══ SUPPLIED DATA

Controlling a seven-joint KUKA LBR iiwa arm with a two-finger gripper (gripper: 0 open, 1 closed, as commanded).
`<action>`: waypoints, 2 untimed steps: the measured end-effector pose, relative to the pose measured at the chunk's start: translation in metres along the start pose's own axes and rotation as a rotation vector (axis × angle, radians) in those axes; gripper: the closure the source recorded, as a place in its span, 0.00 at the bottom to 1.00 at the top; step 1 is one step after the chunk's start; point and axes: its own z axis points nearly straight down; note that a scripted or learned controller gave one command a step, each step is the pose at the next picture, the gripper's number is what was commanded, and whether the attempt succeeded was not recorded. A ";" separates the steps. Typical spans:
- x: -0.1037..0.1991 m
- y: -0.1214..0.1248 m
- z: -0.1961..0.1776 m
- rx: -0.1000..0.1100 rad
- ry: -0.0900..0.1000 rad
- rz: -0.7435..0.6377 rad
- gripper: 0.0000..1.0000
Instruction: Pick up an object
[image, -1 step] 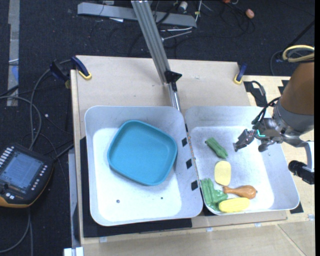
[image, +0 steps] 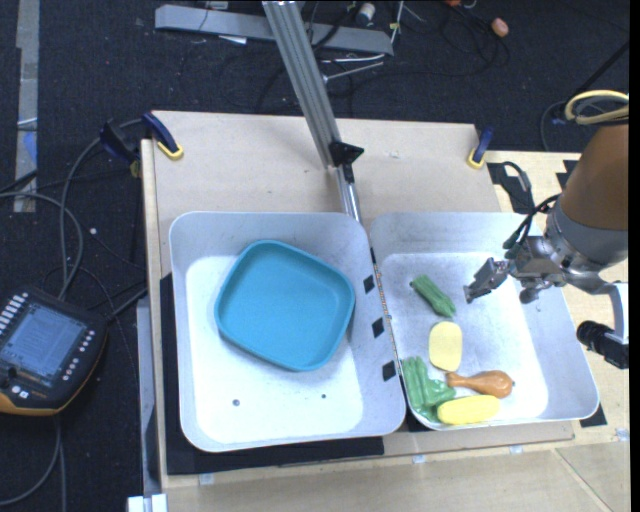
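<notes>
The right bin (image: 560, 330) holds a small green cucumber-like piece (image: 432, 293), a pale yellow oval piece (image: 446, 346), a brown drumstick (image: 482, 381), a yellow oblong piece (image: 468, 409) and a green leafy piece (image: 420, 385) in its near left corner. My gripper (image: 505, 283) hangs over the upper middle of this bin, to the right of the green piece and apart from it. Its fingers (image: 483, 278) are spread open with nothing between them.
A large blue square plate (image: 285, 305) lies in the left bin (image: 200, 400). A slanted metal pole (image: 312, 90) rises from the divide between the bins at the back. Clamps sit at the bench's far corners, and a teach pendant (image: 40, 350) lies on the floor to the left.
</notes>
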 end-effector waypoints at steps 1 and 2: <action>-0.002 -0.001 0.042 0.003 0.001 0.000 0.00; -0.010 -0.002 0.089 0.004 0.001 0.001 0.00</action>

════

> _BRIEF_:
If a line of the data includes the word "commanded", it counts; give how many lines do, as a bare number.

> _TASK RESULT_:
2